I
Сначала я хотел бы рассмотреть методологию, основанную на утверждении, что текст должен оставаться самодостаточным объектом изучения и интерпретации, поскольку в рамках именно этой посылки по-прежнему проводится большинство исследований, затрагиваются наиболее обширные философские проблемы и чаще всего возникает путаница. Логика этого подхода, если говорить как об истории идей, так и непосредственно о литературоведении, укоренена в определенной точке зрения на проведение исследования как такового. Смысл изучения философских (или художественных) произведений прошлого состоит, как принято считать, исключительно в том, что в них содержатся (излюбленные фразы) «вневременные элементы» [Merkl 1967: 3][39], облеченные в форму «универсальных идей» [Bluhm 1965: 13], и даже «извечная мудрость» [Catlin 1950: x], «подходящая для любой ситуации» [Hacker 1954: 783].
Получается, что историк, занявший такую позицию, уже решил для себя вопрос, каким образом лучше достичь понимания подобных «классических текстов»[40]. Ведь если задача исследования формулируется лишь в терминах выявления «вневременных вопросов и ответов», содержащихся в «великих произведениях», и демонстрации их непреходящей «актуальности»[41], историк не просто может, а обязан сосредоточиться только на том, что каждый из классиков сказал[42] о каждом из «основополагающих понятий» и «неизменных вопросов»[43]. Цель, короче говоря, должна состоять в «пересмотре классических произведений вне исторического контекста их появления как обладающих вневременной значимостью попыток сформулировать универсальные принципы политической реальности» [Bluhm 1965: v]. Предположить же, что знание социального контекста является необходимым условием понимания классических текстов, равноценно отрицанию наличия в них вневременных элементов и вечных тем, а значит, изучение сказанного в них лишается смысла.

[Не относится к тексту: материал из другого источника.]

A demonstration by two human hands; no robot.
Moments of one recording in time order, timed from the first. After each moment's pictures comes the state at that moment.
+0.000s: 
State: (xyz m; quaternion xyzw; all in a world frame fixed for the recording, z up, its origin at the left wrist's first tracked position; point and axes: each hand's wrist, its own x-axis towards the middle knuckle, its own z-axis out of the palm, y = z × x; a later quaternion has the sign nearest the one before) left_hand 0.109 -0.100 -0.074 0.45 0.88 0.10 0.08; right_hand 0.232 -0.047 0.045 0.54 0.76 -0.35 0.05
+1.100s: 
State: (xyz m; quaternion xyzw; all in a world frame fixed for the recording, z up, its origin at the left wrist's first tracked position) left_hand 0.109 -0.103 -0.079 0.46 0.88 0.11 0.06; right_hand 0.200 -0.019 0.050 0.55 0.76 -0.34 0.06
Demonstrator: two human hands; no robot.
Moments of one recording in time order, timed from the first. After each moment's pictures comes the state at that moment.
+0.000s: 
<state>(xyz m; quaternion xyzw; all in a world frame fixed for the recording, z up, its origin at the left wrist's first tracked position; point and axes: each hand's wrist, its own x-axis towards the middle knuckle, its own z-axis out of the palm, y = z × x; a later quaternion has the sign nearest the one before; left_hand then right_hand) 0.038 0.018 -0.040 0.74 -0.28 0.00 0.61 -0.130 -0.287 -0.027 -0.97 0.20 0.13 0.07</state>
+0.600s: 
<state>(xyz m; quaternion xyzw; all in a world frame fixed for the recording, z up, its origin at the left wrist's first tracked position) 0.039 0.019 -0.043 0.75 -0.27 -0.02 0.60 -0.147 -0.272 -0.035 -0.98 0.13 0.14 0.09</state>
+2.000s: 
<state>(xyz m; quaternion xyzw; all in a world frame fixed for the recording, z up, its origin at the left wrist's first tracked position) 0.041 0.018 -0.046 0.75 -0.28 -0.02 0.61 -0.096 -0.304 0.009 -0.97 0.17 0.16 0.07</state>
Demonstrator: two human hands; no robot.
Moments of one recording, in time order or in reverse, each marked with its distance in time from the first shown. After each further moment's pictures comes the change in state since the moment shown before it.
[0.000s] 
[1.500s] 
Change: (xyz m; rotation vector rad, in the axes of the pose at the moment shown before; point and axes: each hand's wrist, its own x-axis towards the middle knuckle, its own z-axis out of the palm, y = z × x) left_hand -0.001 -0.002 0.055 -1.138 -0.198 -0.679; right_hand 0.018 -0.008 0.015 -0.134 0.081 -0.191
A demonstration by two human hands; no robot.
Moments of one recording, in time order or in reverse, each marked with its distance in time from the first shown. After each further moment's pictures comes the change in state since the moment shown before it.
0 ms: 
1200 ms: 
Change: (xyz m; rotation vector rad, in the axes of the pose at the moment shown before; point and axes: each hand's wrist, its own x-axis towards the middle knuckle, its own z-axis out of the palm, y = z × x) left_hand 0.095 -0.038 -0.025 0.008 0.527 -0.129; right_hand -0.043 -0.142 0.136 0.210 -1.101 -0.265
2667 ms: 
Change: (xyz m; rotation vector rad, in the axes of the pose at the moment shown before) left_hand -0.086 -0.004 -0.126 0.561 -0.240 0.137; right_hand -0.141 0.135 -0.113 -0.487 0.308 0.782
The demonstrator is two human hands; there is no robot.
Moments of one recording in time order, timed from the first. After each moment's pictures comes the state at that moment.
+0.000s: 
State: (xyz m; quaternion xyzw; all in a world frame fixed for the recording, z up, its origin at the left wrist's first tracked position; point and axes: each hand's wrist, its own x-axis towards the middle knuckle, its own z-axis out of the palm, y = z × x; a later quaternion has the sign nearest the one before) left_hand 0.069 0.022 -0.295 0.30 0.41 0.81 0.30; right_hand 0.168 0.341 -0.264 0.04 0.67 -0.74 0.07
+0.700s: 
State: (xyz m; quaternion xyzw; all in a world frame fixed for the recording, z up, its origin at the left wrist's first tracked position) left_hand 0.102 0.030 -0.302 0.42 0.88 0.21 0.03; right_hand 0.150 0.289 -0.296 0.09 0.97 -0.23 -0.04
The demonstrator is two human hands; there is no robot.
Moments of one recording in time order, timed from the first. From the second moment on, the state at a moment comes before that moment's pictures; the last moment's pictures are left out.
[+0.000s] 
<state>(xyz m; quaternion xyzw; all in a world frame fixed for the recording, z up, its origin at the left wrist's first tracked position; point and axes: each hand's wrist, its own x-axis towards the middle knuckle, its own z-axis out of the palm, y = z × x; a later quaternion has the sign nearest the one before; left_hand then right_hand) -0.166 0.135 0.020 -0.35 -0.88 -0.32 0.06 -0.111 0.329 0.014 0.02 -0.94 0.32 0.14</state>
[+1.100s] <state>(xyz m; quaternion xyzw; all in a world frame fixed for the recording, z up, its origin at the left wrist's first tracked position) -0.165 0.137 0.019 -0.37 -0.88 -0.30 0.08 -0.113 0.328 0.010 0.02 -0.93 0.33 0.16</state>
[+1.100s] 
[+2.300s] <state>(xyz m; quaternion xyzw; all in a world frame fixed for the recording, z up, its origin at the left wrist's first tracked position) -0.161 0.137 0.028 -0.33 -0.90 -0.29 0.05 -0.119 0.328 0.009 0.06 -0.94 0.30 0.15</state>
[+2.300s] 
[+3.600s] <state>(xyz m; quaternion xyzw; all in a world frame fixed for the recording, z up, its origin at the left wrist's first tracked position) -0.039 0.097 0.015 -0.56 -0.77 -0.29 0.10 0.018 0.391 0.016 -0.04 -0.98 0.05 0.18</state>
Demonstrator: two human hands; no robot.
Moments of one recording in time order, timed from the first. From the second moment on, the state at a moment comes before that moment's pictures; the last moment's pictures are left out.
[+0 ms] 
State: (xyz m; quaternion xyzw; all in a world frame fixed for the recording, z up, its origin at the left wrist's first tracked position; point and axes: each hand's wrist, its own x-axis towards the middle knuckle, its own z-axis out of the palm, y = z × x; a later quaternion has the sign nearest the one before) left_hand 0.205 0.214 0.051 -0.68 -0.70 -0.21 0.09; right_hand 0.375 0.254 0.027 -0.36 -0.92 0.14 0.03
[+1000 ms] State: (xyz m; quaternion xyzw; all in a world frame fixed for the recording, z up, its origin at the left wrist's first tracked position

Именно из этой непременной уверенности, что от любого классика можно ожидать размышлений и высказываний по поводу определенного набора «основополагающих понятий» или «вечных тем», по всей видимости, в основном и возникает путаница, порожденная этим подходом к изучению истории как литературной, так и философской мысли. Однако почему такая уверенность ведет к заблуждению, однозначно сказать трудно. Легко осудить этот постулат как «роковую ошибку» [MacIntyre 1966a: 2][44], но так же легко заявить, что в нем должна заключаться какая-то доля истины. Ведь нельзя полагать, что история каждого из различных интеллектуальных поисков характеризуется использованием «вполне устойчивого лексикона» [Wolin 1961: 27][45] типичных понятий. Даже если придерживаться размытой – в духе моды – теории, согласно которой мы можем как-то определить и описать эти разнообразные процессы лишь в силу их «семейного сходства», мы все равно должны руководствоваться какими-то критериями и правилами, на чьем основании мы приводим одни высказывания в качестве примеров данного процесса и исключаем другие. Иначе у нас в конечном счете не будет возможности – и тем более оснований – представлять и описывать, например, историю этических или политических концепций как историю каких-то наблюдаемых действий вообще. На самом деле путаница, по-видимому, возникает главным образом не из‐за нелепости, а из‐за правдивости утверждения, что все подобные процессы должны затрагивать определенный набор понятий. Ведь если между проявлениями этих процессов должно быть хоть какое-то семейное сходство, которое мы должны уловить, чтобы определить сам процесс, никакой наблюдатель не сможет изучать этот процесс или какое-нибудь его проявление без каких-то предварительных представлений о том, что он ожидает увидеть.